> EXERCISE DESCRIPTION: From the data that follows, print exactly the lines starting at the one containing "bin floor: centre" and ending at the one containing "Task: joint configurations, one"; include both of them and nothing more.

+++

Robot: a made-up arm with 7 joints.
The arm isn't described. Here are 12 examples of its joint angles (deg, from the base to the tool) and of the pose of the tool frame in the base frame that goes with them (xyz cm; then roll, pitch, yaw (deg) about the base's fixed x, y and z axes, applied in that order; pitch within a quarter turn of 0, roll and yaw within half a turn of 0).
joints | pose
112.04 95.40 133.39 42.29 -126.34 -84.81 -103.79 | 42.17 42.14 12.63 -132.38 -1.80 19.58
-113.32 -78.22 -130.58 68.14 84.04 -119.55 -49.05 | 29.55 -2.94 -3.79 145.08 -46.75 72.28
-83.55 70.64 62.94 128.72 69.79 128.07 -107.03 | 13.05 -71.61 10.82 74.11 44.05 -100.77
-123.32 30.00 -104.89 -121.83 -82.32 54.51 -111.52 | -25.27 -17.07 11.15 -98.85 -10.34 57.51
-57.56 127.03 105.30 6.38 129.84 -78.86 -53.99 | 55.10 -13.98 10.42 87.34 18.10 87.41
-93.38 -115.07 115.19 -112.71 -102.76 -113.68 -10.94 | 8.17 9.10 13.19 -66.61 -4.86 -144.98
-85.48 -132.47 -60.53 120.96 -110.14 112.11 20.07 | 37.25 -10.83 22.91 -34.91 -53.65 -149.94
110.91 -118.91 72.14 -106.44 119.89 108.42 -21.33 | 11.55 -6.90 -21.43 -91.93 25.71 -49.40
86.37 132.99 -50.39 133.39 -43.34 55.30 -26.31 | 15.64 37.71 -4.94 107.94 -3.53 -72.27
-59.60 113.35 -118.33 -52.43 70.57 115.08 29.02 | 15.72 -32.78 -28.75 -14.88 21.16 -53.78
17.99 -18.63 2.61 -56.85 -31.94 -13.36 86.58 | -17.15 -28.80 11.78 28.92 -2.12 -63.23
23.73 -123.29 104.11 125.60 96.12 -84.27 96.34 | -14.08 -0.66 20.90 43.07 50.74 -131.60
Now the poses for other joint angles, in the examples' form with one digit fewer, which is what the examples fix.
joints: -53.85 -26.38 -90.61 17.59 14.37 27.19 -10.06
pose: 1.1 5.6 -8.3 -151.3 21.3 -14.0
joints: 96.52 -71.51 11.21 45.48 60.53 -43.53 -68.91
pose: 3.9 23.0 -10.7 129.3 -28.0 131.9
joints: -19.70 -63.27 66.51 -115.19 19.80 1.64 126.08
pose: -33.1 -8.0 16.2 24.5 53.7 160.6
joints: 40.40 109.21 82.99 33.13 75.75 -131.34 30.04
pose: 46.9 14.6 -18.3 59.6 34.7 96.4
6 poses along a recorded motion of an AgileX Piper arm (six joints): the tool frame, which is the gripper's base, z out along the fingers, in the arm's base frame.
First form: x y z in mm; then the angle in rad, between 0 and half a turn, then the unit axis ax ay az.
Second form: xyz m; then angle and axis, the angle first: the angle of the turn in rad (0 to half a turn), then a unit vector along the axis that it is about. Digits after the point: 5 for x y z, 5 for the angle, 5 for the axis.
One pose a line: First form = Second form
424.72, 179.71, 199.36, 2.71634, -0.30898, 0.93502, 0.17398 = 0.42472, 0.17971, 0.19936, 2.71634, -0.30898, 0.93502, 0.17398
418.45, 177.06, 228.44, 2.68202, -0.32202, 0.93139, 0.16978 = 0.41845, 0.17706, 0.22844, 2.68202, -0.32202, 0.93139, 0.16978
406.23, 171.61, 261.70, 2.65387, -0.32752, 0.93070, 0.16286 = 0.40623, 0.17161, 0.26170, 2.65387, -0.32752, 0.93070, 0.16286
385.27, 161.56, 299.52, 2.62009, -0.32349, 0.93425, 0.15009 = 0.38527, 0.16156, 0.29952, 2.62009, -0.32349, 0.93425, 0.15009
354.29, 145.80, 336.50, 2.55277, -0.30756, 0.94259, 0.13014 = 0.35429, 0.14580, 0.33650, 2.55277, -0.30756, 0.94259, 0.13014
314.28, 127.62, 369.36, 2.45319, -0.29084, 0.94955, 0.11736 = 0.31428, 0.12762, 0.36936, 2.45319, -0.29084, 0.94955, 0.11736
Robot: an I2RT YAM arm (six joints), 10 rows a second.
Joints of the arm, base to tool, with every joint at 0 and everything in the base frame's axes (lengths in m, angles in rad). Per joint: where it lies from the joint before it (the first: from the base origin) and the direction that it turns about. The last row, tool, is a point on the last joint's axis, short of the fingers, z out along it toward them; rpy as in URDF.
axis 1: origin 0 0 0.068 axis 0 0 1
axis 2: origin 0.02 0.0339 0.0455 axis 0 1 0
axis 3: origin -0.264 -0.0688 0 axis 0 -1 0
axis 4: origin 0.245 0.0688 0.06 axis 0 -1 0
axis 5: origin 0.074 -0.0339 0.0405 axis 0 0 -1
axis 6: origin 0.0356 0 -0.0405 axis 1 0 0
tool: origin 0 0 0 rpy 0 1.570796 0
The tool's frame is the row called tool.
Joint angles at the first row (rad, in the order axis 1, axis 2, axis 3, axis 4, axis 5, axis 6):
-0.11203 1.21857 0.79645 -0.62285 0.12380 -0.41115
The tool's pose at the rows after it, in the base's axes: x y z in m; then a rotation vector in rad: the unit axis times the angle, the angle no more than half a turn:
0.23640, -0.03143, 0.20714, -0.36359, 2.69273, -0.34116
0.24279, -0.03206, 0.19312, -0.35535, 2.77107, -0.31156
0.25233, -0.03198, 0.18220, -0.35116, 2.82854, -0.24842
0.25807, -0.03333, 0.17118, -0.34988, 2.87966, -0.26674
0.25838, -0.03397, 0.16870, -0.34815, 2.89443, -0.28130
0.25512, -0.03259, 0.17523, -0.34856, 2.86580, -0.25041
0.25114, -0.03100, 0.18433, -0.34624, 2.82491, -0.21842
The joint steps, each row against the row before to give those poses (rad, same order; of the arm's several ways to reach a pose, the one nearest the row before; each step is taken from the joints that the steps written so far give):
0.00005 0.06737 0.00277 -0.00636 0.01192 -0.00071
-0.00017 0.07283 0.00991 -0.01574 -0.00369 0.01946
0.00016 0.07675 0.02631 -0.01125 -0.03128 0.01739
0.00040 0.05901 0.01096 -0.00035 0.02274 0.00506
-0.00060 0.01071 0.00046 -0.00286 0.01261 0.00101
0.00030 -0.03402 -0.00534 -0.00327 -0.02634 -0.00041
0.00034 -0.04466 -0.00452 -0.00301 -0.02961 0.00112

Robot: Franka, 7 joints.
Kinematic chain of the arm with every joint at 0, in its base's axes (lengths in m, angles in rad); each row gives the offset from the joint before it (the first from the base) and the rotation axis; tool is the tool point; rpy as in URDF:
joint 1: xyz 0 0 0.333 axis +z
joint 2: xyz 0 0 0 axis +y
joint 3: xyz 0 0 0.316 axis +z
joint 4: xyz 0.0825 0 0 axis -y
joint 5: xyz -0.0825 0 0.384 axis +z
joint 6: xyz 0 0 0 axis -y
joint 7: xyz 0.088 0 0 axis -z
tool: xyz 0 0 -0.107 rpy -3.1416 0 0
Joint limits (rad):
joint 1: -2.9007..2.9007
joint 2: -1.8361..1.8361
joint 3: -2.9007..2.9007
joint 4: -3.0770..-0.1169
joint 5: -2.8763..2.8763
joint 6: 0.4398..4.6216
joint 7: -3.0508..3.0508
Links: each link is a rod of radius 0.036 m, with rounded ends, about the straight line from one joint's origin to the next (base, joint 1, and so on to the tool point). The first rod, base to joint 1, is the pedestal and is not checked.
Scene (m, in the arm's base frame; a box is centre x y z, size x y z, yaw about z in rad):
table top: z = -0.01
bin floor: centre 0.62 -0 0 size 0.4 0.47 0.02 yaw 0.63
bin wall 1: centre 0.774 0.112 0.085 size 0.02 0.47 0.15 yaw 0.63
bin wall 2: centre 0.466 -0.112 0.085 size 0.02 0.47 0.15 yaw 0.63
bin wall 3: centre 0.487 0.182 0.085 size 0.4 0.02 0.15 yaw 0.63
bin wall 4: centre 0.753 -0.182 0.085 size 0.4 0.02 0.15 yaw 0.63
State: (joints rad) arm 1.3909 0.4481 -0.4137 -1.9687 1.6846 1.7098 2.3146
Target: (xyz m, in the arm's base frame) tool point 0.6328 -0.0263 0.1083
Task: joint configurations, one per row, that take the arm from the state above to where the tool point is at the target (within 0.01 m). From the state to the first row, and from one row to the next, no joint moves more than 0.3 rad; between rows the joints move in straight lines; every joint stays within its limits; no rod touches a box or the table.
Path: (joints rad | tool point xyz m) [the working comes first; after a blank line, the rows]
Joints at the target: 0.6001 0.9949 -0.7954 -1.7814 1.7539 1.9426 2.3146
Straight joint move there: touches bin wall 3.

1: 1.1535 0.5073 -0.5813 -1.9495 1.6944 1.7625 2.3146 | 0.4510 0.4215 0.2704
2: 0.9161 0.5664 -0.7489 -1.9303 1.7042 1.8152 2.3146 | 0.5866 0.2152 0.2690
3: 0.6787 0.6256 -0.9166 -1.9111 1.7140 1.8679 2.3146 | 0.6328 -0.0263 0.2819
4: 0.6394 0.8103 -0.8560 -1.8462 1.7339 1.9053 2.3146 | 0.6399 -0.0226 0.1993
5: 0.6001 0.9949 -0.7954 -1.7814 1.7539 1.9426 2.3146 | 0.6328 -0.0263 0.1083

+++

> EXERCISE ANSWER:
bin floor: centre 0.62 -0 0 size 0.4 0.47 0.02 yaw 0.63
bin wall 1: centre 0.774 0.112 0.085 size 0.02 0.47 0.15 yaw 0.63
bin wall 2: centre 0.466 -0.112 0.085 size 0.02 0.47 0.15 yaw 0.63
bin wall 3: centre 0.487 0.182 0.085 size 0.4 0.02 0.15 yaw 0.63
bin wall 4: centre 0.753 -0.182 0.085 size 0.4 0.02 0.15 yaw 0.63
State: (joints rad) arm 1.3909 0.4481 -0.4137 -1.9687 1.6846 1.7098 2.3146
Target: (xyz m, in the arm's base frame) tool point 0.6328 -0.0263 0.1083
Task: joint configurations, one per row, that take the arm from the state above to where the tool point is at the target (within 0.01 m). From the state to the first row, and from one row to the next, no joint moves more than 0.3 rad; between rows the joints move in straight lines; every joint stays within its limits; no rod touches a box or the table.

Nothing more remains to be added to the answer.